Muitos momentos de conversa entre dois grandes amigos, circa 2019, originaram um grande vinho. Reza a lenda que foi numa caminhada nocturna, tarde e a más horas, que se “selou o negócio”. Anselmo Mendes, referência incontornável do Alvarinho de Monção e Melgaço, e Mário Sérgio Nuno, ícone da Bairrada, decidiram produzir um branco em conjunto e à sua medida.
Para isso, o primeiro foi buscar o seu melhor Alvarinho, e o segundo o seu melhor Bical, ambos provenientes de parcelas especiais, “representativas do melhor que as regiões podem produzir”: a Vinha do Paço, na Quinta da Torre, em Monção — com solo de terraços fluviais e origem granítica — e a Vinha do Cabeço, na Quinta das Bágeiras — de solo argiloso com forte componente calcária — encaixaram que nem duas peças de puzzle. “Se não tivesse enólogo e pudesse escolher um, seria o Anselmo, sempre disse isto.

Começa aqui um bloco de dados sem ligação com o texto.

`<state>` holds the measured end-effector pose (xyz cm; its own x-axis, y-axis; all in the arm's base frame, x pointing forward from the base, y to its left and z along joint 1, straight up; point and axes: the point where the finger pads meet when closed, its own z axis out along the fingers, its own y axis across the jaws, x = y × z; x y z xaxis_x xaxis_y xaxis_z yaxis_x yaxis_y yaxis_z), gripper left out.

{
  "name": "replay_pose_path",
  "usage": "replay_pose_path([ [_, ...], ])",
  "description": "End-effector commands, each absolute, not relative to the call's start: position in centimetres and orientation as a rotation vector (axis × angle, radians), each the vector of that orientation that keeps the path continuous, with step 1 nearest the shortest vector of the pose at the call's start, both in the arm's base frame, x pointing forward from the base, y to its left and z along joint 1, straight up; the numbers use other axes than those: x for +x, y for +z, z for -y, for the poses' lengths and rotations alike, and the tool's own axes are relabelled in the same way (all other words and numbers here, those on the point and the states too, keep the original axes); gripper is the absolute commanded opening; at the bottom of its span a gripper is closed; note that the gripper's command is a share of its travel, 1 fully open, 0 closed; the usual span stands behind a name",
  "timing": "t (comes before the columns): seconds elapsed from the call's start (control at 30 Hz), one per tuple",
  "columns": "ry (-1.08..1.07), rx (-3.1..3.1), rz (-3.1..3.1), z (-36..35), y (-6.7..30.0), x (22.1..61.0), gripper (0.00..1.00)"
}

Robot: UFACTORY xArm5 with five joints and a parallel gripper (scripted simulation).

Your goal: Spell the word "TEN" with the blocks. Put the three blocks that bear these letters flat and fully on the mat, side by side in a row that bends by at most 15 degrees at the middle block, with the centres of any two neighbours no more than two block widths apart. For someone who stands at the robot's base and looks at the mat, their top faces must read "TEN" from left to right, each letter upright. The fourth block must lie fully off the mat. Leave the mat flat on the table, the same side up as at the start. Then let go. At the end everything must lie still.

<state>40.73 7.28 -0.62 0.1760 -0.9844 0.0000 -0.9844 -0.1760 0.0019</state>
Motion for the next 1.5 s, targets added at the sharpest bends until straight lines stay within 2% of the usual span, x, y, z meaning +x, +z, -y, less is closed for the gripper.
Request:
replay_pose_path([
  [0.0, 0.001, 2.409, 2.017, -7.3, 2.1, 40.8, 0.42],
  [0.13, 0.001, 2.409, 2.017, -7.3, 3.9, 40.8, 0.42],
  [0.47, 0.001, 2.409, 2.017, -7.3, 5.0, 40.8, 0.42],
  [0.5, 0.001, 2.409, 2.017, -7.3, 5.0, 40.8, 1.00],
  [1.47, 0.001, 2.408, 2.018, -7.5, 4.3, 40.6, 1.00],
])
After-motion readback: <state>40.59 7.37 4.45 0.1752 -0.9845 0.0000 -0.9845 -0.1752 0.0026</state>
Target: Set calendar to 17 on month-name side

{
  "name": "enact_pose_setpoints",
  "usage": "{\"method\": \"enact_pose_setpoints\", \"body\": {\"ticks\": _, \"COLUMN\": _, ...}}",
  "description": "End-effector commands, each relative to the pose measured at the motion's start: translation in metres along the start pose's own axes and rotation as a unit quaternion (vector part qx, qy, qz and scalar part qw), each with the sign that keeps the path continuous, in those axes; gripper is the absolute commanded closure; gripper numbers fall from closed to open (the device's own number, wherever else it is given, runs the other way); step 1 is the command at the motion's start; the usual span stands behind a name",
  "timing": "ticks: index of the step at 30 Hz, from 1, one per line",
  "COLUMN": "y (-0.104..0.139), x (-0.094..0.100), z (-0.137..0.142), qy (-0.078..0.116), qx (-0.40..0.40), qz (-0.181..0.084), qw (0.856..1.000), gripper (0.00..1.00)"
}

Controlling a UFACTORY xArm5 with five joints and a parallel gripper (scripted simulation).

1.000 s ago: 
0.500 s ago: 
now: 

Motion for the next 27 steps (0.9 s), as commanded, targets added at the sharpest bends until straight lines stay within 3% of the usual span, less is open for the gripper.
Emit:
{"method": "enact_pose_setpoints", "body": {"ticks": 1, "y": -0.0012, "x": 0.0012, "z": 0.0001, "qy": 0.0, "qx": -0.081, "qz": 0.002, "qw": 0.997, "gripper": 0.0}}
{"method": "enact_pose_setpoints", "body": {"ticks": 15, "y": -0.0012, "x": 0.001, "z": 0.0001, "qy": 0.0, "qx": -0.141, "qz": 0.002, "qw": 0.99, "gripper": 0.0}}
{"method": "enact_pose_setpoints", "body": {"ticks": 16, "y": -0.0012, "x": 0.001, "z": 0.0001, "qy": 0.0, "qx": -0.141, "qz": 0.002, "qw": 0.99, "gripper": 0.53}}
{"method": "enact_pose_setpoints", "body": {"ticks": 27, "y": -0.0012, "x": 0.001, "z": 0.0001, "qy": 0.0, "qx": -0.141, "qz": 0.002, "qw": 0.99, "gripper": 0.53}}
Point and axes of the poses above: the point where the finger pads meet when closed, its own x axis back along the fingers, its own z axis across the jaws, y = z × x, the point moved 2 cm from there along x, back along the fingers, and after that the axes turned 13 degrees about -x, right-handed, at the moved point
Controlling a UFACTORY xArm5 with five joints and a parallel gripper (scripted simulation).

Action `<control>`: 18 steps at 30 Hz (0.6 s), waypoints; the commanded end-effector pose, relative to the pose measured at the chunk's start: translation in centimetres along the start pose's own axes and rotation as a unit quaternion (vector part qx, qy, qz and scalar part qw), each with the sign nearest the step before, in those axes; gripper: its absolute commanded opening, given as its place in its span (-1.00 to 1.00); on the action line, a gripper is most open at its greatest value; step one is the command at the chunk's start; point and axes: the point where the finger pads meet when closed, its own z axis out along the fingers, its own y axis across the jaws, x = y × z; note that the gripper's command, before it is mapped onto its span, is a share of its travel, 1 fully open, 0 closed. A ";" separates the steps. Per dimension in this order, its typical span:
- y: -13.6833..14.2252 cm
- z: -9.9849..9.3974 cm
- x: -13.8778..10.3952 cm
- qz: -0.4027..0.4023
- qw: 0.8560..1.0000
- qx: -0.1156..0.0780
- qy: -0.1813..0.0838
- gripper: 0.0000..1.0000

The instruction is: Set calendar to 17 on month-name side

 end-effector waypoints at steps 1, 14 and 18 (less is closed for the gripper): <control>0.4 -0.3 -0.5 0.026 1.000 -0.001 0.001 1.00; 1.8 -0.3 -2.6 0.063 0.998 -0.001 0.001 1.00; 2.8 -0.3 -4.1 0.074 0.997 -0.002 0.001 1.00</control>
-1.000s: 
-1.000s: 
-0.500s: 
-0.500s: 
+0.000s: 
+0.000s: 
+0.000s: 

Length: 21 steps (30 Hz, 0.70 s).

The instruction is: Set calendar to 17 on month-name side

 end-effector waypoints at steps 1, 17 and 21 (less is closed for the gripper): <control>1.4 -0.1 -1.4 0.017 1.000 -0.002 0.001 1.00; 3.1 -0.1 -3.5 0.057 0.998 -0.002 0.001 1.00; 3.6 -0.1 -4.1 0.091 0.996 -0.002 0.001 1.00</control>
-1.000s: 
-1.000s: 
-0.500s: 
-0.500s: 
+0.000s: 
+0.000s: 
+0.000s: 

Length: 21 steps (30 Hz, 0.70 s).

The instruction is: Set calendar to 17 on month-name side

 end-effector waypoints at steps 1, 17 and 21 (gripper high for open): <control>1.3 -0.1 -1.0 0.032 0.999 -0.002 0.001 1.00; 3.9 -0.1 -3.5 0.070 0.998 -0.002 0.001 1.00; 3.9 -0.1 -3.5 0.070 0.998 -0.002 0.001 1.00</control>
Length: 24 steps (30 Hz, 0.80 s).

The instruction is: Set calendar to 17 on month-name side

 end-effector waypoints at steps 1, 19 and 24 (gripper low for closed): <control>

Há uma identificação não só no estilo de vinho, mas na parte humana. Crescemos os dois numa família de agricultores, e há muita coisa que temos em comum na nossa ‘meninice’”, confessou Mário Sérgio Nuno, na apresentação do Corta Fogo à imprensa. Na verdade, esta é a primeira vez que a Quinta das Bágeiras entra numa parceria deste género. “Eu nunca estive inclinado para este tipo de colaborações, porque o nosso projecto é muito focado em uvas próprias e na nossa região. Por isso, ao fazer um vinho ‘partilhado’, só poderia ser com o Anselmo, pela nossa afinidade”, desenvolveu o bairradino, nascido e criado na Fogueira, uma pequena aldeia da freguesia de Sangalhos, Anadia. Anselmo Mendes reiterou: “Pensámos, toda a gente se junta a fazer vinhos, porque não nós?”. O resto é história.
A vinificação foi feita em separado, cada um na sua adega, mas da mesma forma, em barricas usadas de 400 litros no caso do Alvarinho, e de 500 litros no caso do Bical. O estágio foi de nove meses nas barricas, e depois juntaram-se os vinhos na adega de Anselmo Mendes, em Melgaço, para o engarrafamento em Junho de 2021. “Antes de chegarmos ao lote final, trouxemos várias hipóteses para cima da mesa, sobretudo para a mesa do Mugasa”, brincou Anselmo Mendes, referindo-se ao reconhecido restaurante de leitão, na Fogueira.
A escolha do Alvarinho por parte do monçanense, para integrar o lote do Corta Fogo, é óbvia. Mas Mário Sérgio Nuno poderia ter considerado outras castas brancas típicas da Bairrada, como Cercial ou Maria Gomes. Então, porquê Bical? “Porque, para ser com uma uva branca rainha da Bairrada, para mim teria de ser esta. Por exemplo, face à Maria Gomes, acho que a Bical daria sempre mais estrutura ao vinho”, explicou o produtor. “Eu já contactei de forma próxima com a Bical, e é uma casta que tem imensa personalidade. Em prova cega, consigo sempre dizer onde está a Bical”, completou Anselmo Mendes, que dá apoio enológico ao projecto bairradino Kompassus.
Quanto ao nome, Corta Fogo, Mário Sérgio Nuno não se retraiu ao invocar alguma emoção. “Primeiro, fogo tem que ver com Fogueira. Depois, uma linha de corta fogo pode significar muita coisa, nomeadamente um caminho que estreita laços de amizade. Uma linha de equilíbrio. Além disso, ‘corte’ pode ser sinónimo de ‘lote’. Há várias interpretações possíveis”. E avançou, convicto: “Com este vinho, queríamos também fazer algo pelo vinho português. Se há algo que eu aprendi com as minhas viagens, sobretudo a França, é que temos de fazer alguma coisa por nós, enquanto país produtor. Mostrar ao mundo o que pode ser o vinho português. Lá fora dizem-me que os meus vinhos de 20 euros são mais caros que os de 100 de qualidade equivalente. E esta é uma percepção que temos de alterar. Um vinho como este pode ser um contributo”.
O Corta Fogo, de apenas 2622 garrafas, é, acima de tudo, um branco com a ambição e genuinidade dos seus criadores. “Isto não nasceu de um grande ‘business plan’, nem houve aqui um plano de marketing elaborado, a pensar que íamos fazer um grande negócio por nos juntarmos num vinho”, esclareceu Anselmo Mendes. Conhecendo a dupla, é fácil perceber que é assim mesmo. Um vinho que surgiu da vontade de dois amigos com os mesmos valores, inspirado nas vivências de quem ouviu muitas estórias dos avós à lareira.